- _Task to carry out_
The result should be the full listing copied exactly, with no pictures in it.

*** Data records Section Begins ***

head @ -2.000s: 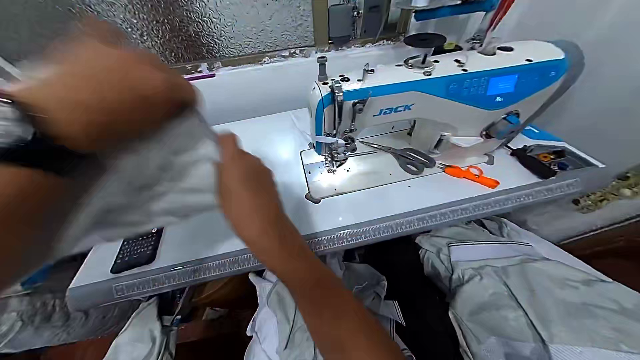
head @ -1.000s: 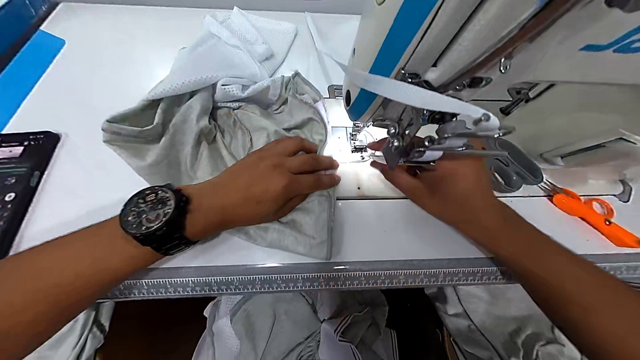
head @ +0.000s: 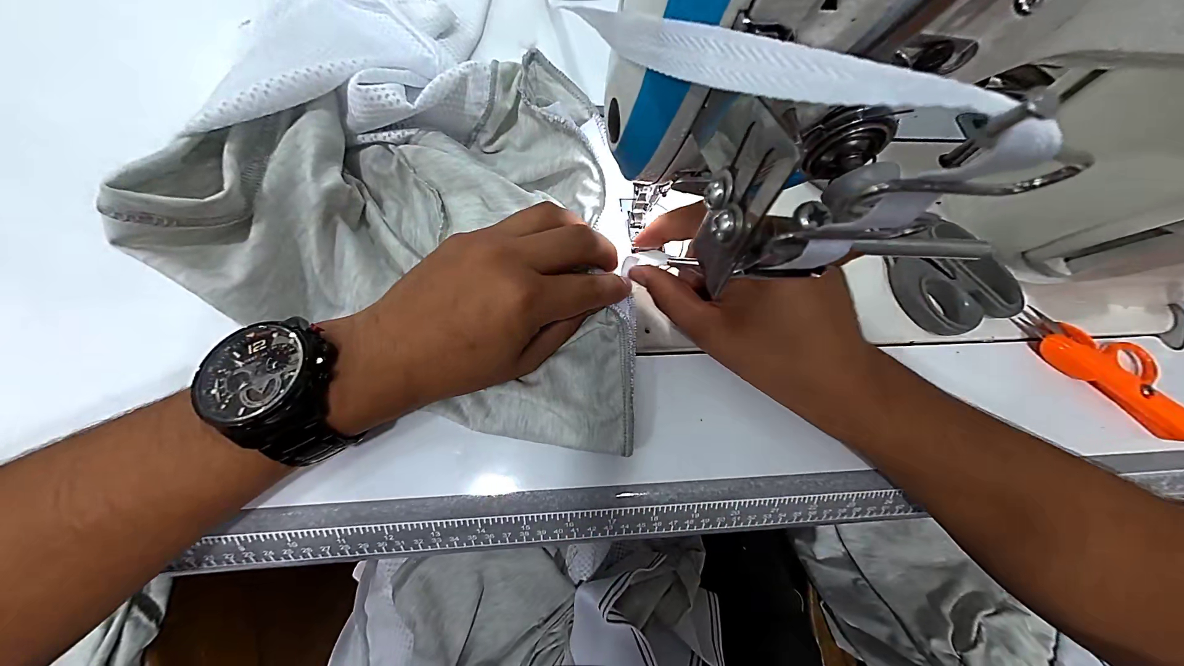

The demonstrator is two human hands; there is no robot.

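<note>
A light grey garment (head: 370, 213) with white mesh fabric (head: 305, 65) lies on the table left of the sewing machine (head: 1045, 176). My left hand (head: 481, 305) presses on it, thumb and fingertips pinching its edge just before the lit needle area. My right hand (head: 777, 314) is on the other side, partly hidden behind the metal tape guide (head: 740, 222); its thumb and finger hold the end of a white tape at the garment's edge. That white woven tape (head: 795, 69) runs through the guide's wire loops. The fingertips of both hands nearly touch.
Grey-handled scissors (head: 953, 287) lie on the machine bed at the right, beside orange thread snips (head: 1110, 370). A measuring tape strip (head: 555, 532) runs along the table's front edge. More grey and white garments (head: 518, 601) hang or lie below it.
Two seconds ago the hands moved a blurred cloth left of the machine. One second ago both were at the needle area, where they remain. The view has come closer.
</note>
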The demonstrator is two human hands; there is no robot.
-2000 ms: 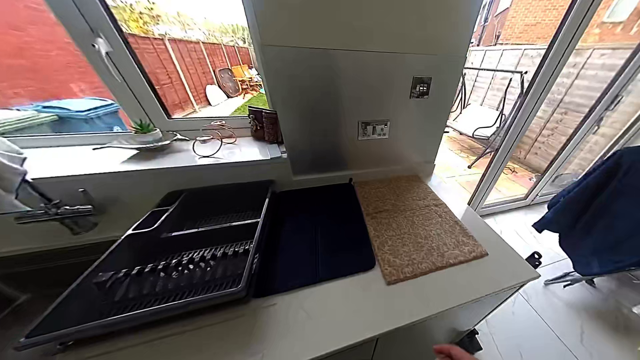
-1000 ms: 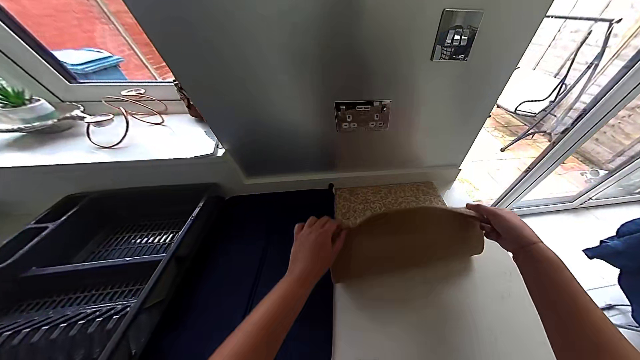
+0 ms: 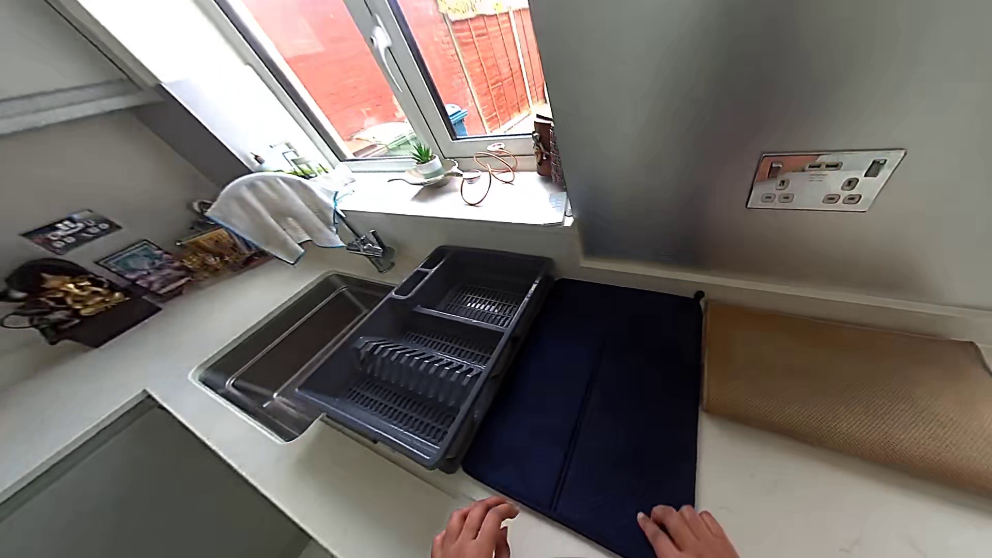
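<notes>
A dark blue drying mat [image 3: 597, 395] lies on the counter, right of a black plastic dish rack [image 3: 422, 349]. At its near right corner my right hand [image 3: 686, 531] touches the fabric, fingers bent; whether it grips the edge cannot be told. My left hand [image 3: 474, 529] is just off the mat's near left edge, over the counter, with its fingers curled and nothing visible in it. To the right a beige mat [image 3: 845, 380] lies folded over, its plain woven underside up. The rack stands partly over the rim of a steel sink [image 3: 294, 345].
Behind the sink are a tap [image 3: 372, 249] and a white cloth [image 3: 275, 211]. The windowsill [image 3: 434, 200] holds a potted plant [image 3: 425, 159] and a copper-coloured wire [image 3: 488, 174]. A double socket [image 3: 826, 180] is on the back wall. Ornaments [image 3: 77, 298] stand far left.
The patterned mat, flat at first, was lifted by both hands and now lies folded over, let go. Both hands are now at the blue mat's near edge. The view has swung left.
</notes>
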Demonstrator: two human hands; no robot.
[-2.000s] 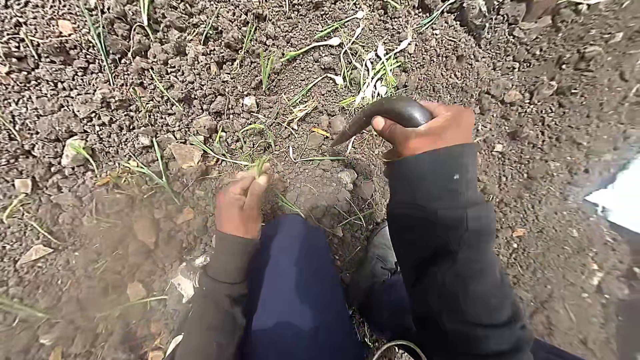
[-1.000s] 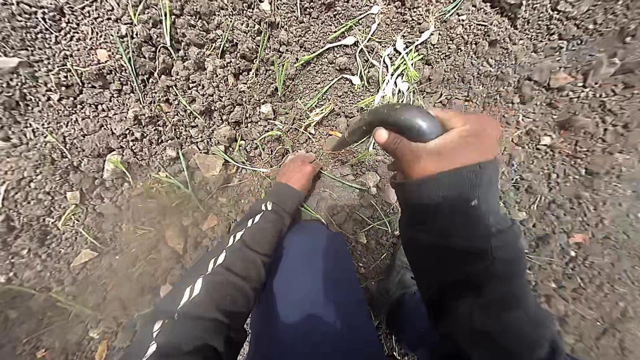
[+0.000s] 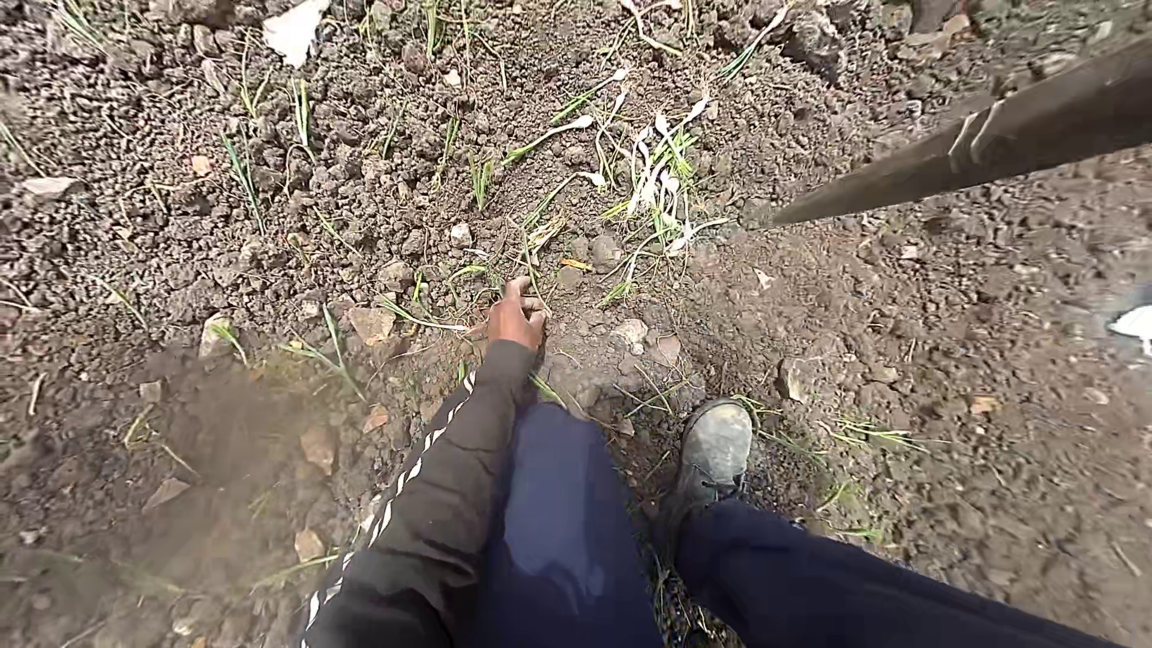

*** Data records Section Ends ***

- _Exercise answer_
head @ -2.000s: 
head @ -1.000s: 
head @ +0.000s: 

The demonstrator is two human hands; there is no robot.

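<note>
A light grey garment (head: 370, 213) with white mesh fabric (head: 305, 65) lies on the table left of the sewing machine (head: 1045, 176). My left hand (head: 481, 305) presses on it, thumb and fingertips pinching its edge just before the lit needle area. My right hand (head: 777, 314) is on the other side, partly hidden behind the metal tape guide (head: 740, 222); its thumb and finger hold the end of a white tape at the garment's edge. That white woven tape (head: 795, 69) runs through the guide's wire loops. The fingertips of both hands nearly touch.
Grey-handled scissors (head: 953, 287) lie on the machine bed at the right, beside orange thread snips (head: 1110, 370). A measuring tape strip (head: 555, 532) runs along the table's front edge. More grey and white garments (head: 518, 601) hang or lie below it.
Two seconds ago the hands moved a blurred cloth left of the machine. One second ago both were at the needle area, where they remain. The view has come closer.
</note>
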The demonstrator is two human hands; there is no robot.
-2000 ms: 
-1000 ms: 
+0 ms: 
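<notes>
A dark blue drying mat [image 3: 597, 395] lies on the counter, right of a black plastic dish rack [image 3: 422, 349]. At its near right corner my right hand [image 3: 686, 531] touches the fabric, fingers bent; whether it grips the edge cannot be told. My left hand [image 3: 474, 529] is just off the mat's near left edge, over the counter, with its fingers curled and nothing visible in it. To the right a beige mat [image 3: 845, 380] lies folded over, its plain woven underside up. The rack stands partly over the rim of a steel sink [image 3: 294, 345].
Behind the sink are a tap [image 3: 372, 249] and a white cloth [image 3: 275, 211]. The windowsill [image 3: 434, 200] holds a potted plant [image 3: 425, 159] and a copper-coloured wire [image 3: 488, 174]. A double socket [image 3: 826, 180] is on the back wall. Ornaments [image 3: 77, 298] stand far left.
The patterned mat, flat at first, was lifted by both hands and now lies folded over, let go. Both hands are now at the blue mat's near edge. The view has swung left.
</notes>
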Demonstrator: two human hands; no robot.
[-2.000s] 
[-1.000s] 
[+0.000s] 

No additional output is needed.